The attempted assassination of Lilburn Boggs was an attempted murder of former Missouri Governor Lilburn Boggs on May 6, 1842 in his home in Independence, Missouri.

Lilburn Boggs was the sixth Governor of Missouri from 1836 to 1840.

In the aftermath of the 1838 Mormon War which saw armed conflict between Missouri State Guard and a Mormon militia, Governor Boggs issued Missouri Executive Order 44, known by Mormons as the "Extermination Order", branding Mormons "enemies [who] must be exterminated or driven from the state if necessary for the public peace".

On the rainy evening of May 6, 1842, Boggs was shot by an unknown party who fired at him through a window as he read a newspaper in his study. Boggs was hit by large buckshot in four places: two balls were lodged in his skull, another lodged in his neck, and a fourth entered his throat, whereupon Boggs swallowed it. Boggs was severely injured. Several doctors—Boggs' brother among them—pronounced Boggs as good as dead; at least one newspaper ran an obituary. To everyone's great surprise, Boggs not only survived, but gradually improved.

The crime was investigated by Sheriff J.H. Reynolds, who discovered a revolver at the scene, still loaded with buckshot. He surmised that the suspect had fired upon Boggs and lost his firearm in the dark rainy night when the weapon recoiled due to its unusually large shot. The gun had been stolen from a local shopkeeper, who identified "that hired man of Ward's" as the "most likely culprit".

News of the attack reached Nauvoo around May 14.

On May 21, the Quincy Whig reported that "There are several rumors in circulation ... one of which throws the crime upon the Mormons—from the fact, we suppose, that Mr. Boggs was governor at the time, and no small degree instrumental in driving them from the State. Smith ... prophesied a year or so ago, his death by violent means."

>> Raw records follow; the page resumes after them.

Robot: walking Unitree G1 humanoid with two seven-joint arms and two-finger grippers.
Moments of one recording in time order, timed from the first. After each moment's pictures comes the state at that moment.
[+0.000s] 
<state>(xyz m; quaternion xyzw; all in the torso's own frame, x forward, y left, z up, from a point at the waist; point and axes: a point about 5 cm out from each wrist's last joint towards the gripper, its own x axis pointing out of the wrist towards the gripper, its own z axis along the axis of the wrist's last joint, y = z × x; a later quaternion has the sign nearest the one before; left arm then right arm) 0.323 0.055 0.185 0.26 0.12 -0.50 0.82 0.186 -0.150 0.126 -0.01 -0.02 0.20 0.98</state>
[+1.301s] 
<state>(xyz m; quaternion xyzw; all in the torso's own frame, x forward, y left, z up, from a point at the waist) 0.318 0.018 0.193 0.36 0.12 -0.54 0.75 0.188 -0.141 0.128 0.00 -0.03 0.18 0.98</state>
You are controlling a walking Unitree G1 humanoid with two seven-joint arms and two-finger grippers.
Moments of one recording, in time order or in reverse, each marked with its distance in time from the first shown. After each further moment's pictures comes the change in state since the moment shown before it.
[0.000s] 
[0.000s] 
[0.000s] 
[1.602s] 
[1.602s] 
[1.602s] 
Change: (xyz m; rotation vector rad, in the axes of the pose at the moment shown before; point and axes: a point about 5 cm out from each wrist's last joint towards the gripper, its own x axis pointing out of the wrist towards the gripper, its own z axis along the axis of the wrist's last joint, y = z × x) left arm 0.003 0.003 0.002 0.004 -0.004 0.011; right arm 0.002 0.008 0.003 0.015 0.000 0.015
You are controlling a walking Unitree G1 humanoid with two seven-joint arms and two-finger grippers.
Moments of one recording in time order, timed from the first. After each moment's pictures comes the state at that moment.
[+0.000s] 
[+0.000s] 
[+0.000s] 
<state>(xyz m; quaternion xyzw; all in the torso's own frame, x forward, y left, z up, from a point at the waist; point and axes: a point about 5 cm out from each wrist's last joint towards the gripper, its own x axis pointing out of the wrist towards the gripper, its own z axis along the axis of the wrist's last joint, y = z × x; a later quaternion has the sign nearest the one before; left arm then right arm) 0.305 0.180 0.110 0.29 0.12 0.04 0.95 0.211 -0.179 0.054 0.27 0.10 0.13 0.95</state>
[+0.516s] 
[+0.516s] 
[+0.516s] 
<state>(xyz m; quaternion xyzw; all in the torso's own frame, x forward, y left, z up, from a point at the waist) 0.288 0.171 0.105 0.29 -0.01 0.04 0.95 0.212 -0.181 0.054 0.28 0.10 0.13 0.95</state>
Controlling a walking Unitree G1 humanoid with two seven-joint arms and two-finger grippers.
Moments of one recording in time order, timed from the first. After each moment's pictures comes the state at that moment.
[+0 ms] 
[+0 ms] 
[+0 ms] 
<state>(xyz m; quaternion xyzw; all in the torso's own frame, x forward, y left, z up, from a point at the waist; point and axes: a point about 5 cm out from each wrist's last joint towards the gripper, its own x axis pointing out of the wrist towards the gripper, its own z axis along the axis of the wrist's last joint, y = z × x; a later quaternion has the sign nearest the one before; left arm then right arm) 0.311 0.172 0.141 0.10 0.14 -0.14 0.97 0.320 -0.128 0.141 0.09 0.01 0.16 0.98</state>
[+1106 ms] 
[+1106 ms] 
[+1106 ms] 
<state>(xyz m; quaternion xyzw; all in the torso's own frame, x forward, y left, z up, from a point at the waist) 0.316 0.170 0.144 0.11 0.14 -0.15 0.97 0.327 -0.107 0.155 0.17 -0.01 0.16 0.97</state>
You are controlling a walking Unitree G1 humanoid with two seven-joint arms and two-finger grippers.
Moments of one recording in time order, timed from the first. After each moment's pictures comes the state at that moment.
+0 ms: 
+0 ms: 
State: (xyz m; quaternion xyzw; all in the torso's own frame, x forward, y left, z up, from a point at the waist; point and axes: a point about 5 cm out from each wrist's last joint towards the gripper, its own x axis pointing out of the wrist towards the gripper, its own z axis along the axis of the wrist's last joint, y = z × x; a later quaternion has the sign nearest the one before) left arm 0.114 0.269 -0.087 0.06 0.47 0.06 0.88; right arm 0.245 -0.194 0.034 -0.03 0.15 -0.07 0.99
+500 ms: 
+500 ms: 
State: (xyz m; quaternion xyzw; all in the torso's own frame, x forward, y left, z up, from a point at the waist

Some Mormons saw the assassination attempt positively: An anonymous contributor to The Wasp, a pro-Mormon newspaper in Nauvoo, Illinois wrote on May 28 that "Boggs is undoubtedly killed according to report; but who did the noble deed remains to be found out."

The Sangamo Journal published by John C. Bennett, a recently excommunicated Mormon who, prior to the assassination, had served as mayor of Nauvoo, Major General of the Nauvoo Legion, and Chancellor of the University of Nauvoo.